So two years and change ago I had a bit of what insurers call a Life Change Event. It happens to the best of us. (And sometimes the worst.) It was hard to understand at the time, but the fact of this, that it happened to me, is utterly irrelevant to pretty nearly 100% of the 7.4 billion people on this planet. Coincidentally, I was called for jury duty immediately following this event, and ended up being a juror. An alternate juror, to be honest, but this was a criminal trial, a good old-fashioned rape/sexual assault trial in Kings County. It was the kind of case where the alternates were not released at the start of deliberations, so there was all this fascinating shit happening—with the trial, the culture of the courthouse, my fellow jurors, and not to mention that I was pretty fucking low for the entirety of it, thanks to the Life Change Event.

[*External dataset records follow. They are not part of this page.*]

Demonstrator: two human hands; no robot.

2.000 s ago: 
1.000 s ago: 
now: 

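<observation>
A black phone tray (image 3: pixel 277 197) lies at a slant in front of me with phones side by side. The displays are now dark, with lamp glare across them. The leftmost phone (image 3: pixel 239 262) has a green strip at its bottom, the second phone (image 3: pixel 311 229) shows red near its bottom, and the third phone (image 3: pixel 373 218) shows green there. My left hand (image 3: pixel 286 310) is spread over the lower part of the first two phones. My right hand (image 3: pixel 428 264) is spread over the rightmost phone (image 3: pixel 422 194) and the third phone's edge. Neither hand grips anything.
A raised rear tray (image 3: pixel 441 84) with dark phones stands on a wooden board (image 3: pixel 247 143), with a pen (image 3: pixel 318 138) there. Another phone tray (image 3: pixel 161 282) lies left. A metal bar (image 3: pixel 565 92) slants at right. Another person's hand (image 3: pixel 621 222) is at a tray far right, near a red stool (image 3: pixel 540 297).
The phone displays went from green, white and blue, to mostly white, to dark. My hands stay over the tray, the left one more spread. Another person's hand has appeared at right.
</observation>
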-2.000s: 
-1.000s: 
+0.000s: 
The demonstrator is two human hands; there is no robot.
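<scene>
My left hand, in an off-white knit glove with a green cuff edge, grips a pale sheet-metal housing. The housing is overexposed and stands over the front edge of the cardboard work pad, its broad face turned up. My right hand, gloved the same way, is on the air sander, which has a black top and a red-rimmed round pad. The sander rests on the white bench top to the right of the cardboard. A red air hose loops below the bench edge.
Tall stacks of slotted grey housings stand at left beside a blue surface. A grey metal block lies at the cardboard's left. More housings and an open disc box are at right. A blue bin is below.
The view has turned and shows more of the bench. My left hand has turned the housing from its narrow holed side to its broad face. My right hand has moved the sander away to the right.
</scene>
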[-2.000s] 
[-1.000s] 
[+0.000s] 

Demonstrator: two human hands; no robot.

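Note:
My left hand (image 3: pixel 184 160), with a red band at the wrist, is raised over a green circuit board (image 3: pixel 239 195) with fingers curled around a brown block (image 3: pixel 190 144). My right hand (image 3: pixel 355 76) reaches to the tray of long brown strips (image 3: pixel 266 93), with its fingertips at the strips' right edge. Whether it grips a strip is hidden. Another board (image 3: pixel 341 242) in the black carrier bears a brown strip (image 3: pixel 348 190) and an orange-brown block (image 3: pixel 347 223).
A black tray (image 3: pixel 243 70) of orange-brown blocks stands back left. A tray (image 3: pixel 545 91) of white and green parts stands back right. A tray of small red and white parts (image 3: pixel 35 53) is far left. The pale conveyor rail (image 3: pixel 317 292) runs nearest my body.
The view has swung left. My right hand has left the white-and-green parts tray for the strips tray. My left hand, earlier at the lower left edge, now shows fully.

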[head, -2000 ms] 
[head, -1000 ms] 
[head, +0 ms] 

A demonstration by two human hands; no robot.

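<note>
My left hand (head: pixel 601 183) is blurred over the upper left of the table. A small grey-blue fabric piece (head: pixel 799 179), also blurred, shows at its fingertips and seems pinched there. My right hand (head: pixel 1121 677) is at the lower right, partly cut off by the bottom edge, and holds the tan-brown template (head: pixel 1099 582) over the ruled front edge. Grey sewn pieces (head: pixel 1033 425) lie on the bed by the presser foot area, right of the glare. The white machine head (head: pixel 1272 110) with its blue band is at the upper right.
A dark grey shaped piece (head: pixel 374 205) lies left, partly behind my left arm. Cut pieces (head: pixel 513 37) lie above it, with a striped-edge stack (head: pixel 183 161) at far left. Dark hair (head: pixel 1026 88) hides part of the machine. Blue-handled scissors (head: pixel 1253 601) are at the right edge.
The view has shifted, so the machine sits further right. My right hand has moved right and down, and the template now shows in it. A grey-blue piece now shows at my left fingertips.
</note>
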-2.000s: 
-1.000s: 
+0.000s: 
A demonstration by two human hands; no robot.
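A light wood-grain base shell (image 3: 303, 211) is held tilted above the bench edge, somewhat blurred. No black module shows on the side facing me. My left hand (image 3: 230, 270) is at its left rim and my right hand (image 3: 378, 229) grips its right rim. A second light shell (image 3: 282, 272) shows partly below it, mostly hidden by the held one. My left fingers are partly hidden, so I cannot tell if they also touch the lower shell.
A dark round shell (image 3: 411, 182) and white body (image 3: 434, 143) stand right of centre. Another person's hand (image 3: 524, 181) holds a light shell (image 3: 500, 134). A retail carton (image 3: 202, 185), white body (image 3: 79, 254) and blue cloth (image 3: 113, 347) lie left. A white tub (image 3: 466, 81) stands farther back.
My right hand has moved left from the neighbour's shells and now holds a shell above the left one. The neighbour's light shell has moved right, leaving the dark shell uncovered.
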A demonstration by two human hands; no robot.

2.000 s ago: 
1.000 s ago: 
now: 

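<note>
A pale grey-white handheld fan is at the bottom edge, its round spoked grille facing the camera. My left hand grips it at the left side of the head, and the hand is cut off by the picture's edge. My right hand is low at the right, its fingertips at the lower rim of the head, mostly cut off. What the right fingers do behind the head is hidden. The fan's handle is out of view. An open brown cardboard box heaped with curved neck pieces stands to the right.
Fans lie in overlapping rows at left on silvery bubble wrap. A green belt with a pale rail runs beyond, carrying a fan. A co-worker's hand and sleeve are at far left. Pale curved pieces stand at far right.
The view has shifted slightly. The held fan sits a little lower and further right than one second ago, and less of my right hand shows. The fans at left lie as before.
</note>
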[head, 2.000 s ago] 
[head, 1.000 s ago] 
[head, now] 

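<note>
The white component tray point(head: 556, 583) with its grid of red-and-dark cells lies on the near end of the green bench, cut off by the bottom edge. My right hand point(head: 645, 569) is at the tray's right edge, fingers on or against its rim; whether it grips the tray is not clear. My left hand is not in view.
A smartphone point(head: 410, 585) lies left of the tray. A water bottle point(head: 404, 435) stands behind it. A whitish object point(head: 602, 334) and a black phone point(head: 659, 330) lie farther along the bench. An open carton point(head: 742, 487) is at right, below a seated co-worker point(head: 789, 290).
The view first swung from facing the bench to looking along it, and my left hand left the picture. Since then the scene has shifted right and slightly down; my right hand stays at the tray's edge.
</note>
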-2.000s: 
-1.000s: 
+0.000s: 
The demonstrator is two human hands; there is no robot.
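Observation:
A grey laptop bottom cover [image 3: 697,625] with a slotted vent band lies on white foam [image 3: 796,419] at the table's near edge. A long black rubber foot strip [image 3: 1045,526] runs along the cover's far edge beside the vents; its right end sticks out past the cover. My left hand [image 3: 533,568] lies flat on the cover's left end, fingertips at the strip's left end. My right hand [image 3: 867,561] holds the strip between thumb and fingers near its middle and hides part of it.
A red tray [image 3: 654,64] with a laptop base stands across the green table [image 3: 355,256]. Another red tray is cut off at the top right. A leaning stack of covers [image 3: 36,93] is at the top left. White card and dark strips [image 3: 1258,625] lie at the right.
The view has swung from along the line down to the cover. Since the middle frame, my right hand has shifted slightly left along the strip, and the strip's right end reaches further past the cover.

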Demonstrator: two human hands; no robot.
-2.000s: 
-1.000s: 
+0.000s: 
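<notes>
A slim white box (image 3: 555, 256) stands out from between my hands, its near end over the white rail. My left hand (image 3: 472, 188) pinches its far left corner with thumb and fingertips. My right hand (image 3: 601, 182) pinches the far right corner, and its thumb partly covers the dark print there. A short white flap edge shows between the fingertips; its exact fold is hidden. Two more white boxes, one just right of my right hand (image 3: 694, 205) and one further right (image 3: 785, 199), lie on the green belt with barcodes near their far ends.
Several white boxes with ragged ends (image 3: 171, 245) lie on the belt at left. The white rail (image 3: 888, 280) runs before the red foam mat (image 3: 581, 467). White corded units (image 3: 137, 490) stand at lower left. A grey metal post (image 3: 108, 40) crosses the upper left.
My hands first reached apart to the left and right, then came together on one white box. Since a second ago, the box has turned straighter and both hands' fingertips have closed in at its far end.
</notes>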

And I had a pretty good relationship with an editor of a website at the time, and partly on a whim and partly just to, talk about myself, I shot an email saying something like, "Hey, how many pitches a month do you get that are all like, I'm on jury duty and learning weird things about myself, etc.? Ha ha." And keep in mind that back then, the heady days of 2013, the "learning something about yourself" thing was not yet a punchline in online publishing. (Nor was, "Here's what happened next." We were innocent then, and young.) And I was expecting a response that was more or less, "Yeah, ha ha." Which it was.

In retrospect, the whim was that the editor would respond more along the lines of, "Well hey that sounds like an awesome thing and why aren't you typing instead of reading this?" I share with my generation a general pro-circumspection stance, but part of me did it so that I would have the excuse to talk about myself, so that I could say that it was not my idea, someone else's fault. I wanted to be that person who assumes that the person's personal troubles are somehow news, I wanted all the faves and the shares, and I certainly wanted a bunch of sympathy leavened with compliments. I wanted to confuse the reasons why one writes things for other people to read with how one feeds and waters a bunch of people to make them like you and want to be your friend.

Ultimately I'm lucky that the editor is smarter than I am, that they most likely saw right through me, patted me on my head and sent me on my way. I'm lucky because however tempting it is to be Mr Can't You See Me Suffer (long story, happy to tell it), it's just not a good look. And those who have gone before us and achieved moderate to better-than-moderate fame having done so have never been able to escape the gimmick. This one will always be I Slept Around A Lot and that one I Did A Lot Of Drugs, and there's I Learned How To Pick Up Girls over in the corner, with his grandfather I Learned How To Pick Up Girls Before You Were Born.

All of this is to say, gently, that the places that the essay as a form are going, and I don't want to name names or point fingers because it is the trend that I am uncomfortable with and not the writers themselves (in most part), is not a useful place. Fifteen years ago we were all wringing our hands of the concept of Living In Public, of whether we should embrace the sudden loss in privacy that technological advances brought with them, and seemingly this has somehow transmogrified into Let Me Tell You About Myself. Popular websites traffic in this, and some editors are now pumping writers for dark secrets to be shared to a reading audience imagined thirsty. Even the NY Times is pinning its hopes for the future on a subsection that writes news stories in the first person (when it's not trying to explain you to death). It's getting very cringeworthy out there.

And I should say that yes, Jaya Saxena did write about being an alternate juror a couple years ago and it's a fun and smart piece, the kind of piece that is supposed to be the exception and not the rule. It's a bit of observing the world around her and not inserting herself into the story. And in reading it we understand a bit more about that slice of the world Saxena was inhabiting, and not so more a bit more about Saxena.